The priest removed his glasses, held them at arm’s length, and checked the lenses. “But there are others who believe there is no such thing as coincidence.” He lifted his gaze from the glasses to me. “They believe that everything is connected and that these connections—what we call coincidences—are meaningful signals from the universe.”

“I guess that’s not something I think about much.” I wanted to get rid of the goddamn book, not be drawn into some inane discussion about coincidence. And my head still ached from the hangover.

“Oh, I’ve always been interested in these things.” Father Gervase slid his hand into his pants pocket and withdrew a soft green square of something that looked like silk. “You know what I mean. In astonishing occurrences of synchronicity that defy explanation.”

“Hmmm, well—”

“I remember reading of one story in particular. A story of identical twins who had been separated at birth and adopted by different families.” He polished the lenses with the cloth, attentive to the task until, satisfied, he returned the green square to his pocket and put the glasses back on, fitting one earpiece at a time behind each ear. “Amazing tale, really,” he said. “It was about two boys, separated at birth by adoption. They grew up to marry women with the same first name, who both gave birth to boys on the same day and named their sons the same name. Now that’s a coincidence that challenges belief.”

“This chance meeting hardly rises to that level, Father.”

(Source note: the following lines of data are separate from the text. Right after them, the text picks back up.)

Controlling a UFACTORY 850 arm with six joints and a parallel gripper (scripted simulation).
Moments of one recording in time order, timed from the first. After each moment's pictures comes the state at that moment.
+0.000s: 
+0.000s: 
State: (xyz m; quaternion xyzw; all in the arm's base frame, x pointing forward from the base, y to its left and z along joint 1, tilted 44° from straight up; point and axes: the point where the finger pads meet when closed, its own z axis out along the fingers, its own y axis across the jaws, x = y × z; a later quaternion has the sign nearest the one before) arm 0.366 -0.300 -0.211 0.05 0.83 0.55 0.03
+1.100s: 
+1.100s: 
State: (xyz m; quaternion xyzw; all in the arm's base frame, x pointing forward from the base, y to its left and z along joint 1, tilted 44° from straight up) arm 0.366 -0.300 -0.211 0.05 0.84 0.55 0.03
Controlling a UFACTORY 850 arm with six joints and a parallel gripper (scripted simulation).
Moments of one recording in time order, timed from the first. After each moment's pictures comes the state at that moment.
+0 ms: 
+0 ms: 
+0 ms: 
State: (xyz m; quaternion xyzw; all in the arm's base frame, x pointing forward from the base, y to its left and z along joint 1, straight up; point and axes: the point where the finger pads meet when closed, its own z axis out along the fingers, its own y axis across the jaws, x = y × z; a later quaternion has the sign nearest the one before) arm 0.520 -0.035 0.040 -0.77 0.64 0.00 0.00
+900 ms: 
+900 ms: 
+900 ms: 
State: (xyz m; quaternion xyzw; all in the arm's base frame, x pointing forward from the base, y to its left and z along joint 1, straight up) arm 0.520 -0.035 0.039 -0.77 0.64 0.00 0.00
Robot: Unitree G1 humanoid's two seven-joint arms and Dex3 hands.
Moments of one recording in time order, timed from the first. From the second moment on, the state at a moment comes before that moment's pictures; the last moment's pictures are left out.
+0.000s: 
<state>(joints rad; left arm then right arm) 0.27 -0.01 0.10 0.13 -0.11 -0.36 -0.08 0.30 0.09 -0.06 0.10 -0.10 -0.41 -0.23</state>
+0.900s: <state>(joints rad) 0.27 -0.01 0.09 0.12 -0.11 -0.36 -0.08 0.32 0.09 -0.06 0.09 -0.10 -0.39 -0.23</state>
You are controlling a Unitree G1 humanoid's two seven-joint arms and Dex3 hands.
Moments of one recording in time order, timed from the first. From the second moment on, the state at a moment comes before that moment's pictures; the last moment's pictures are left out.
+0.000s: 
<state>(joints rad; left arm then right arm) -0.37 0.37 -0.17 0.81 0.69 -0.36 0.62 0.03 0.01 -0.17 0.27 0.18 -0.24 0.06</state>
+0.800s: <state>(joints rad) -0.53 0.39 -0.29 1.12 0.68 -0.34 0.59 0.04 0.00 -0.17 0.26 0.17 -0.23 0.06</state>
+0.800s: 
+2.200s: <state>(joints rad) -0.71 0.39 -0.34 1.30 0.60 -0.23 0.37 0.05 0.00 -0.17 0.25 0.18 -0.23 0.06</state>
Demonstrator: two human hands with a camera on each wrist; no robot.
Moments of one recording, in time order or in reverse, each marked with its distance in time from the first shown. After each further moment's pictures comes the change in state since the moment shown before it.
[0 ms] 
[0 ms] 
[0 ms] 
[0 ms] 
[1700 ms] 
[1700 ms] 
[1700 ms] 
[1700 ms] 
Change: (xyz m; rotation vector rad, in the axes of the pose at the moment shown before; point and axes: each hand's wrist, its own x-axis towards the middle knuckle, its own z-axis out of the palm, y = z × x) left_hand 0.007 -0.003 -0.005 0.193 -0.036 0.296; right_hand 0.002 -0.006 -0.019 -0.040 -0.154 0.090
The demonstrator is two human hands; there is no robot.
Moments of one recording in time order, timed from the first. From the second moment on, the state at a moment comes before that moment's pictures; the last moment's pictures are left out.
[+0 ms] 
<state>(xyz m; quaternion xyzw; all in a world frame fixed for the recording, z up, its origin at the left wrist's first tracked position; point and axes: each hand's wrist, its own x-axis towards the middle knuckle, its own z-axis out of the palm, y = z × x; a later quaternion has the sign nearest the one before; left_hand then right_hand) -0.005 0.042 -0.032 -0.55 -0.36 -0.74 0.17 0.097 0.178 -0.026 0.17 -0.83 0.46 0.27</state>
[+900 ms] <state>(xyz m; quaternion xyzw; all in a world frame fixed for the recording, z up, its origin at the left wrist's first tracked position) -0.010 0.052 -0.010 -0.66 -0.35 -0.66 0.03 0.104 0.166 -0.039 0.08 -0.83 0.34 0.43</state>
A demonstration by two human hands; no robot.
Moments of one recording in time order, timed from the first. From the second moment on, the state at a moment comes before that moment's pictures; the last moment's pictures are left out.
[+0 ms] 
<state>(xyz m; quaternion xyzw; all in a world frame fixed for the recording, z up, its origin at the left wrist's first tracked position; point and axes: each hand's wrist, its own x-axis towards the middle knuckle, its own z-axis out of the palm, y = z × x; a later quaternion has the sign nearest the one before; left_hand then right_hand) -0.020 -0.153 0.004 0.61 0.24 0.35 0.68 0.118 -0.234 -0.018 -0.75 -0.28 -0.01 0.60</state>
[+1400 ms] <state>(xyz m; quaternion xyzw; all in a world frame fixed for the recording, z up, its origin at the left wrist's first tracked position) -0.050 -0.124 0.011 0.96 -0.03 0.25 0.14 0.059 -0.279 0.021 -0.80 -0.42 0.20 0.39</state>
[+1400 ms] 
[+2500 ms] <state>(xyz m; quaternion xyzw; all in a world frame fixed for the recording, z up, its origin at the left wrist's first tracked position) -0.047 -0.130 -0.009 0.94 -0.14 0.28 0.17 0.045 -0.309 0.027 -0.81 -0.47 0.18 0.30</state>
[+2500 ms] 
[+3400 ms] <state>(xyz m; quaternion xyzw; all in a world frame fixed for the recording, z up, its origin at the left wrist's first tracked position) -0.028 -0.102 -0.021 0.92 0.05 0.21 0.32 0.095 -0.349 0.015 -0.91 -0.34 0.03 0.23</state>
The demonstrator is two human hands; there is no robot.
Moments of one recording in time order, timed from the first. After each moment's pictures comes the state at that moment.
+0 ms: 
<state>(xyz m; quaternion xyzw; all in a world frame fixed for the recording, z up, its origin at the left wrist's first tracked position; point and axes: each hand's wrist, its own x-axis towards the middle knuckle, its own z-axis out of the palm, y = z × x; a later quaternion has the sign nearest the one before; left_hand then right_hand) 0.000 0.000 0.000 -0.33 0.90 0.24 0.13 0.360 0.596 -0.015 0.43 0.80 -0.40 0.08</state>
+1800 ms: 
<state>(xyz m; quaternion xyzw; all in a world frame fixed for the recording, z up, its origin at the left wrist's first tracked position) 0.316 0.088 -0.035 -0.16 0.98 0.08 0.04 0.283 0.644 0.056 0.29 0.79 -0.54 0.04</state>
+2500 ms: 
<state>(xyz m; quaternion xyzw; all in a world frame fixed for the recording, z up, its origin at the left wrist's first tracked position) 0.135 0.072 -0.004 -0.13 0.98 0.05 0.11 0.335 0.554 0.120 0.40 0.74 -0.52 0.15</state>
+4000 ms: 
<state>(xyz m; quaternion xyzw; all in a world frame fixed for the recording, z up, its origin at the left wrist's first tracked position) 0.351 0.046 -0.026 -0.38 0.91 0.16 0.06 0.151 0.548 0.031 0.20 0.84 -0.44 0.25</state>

“Perhaps not.” The priest reached out and absently stroked a fern. “Perhaps not. Still, I’ve read this interesting fact somewhere—” He looked up as if searching for an answer in the branches arcing above the bench. “Now where was it?”

I shifted the book from one hand to the other. “Listen, Father, I just wanted to—”

Father Gervase’s gaze again landed on me. “Well, I don’t remember where I read it, probably not important. The thing is, according to the article, and I’m probably not getting it exactly right, but the gist is that scientists believe we are hardwired to connect anomalies in meaningful ways. You see? The mind wants, even needs, to make these causal connections.”

I remembered too late the priest’s inclination toward conversational sidetracks. “No. No, I didn’t know that.”